35. The court must thus have regard to a number of diverse and contrasting factors before reaching an ultimate conclusion. Even though the list of considerations is not exhaustive, the court is required to consider the effect of the order on the debtor, secured creditors and other debtor’s creditors. The court must balance these conflicting interests. Applying the considerations discussed above to the facts of this case, it is my finding that the Petitioner has met the threshold for the court to grant the prayers sought.
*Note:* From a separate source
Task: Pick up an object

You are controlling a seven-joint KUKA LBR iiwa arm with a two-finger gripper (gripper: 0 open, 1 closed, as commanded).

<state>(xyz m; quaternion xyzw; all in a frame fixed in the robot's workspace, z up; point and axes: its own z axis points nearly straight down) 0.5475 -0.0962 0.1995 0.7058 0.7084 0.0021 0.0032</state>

Accordingly, I allow the Petition and make the following orders: -
a. That a Liquidation Order be and is hereby issued in respect of Kenya Artisans Limited.
b.Thatthe Official Liquidator be and is hereby appointed to take over management of Kenya Artisans Limited.
c.Thatthe costs of these proceedings shall be costs in the liquidation of the company.
Orders accordingly
SIGNED AND DATED AT NAIROBI THIS 18TH DAY OF JUNE, 2021
John M. Mativo
Judge
[1] Cap 486, Laws of Kenya (Repealed).
[2] Act No. 18 of 2015.
[3] {2020} e KLR.
[4] {2020} e KLR.
[5] Insolvency Petition No. E003 of 2020
[6] Keay A “Balancing interests in bankruptcy law” (2001) Comm L World Rev 206 at 208.
[7] {2001} LLR 4837 (CAK).
[8] Rosenbach & Co (Pty) Ltd v Singh’s Bazzar (Pty) Ltd 1962 (4) SA 593 (D) at 597 E-F.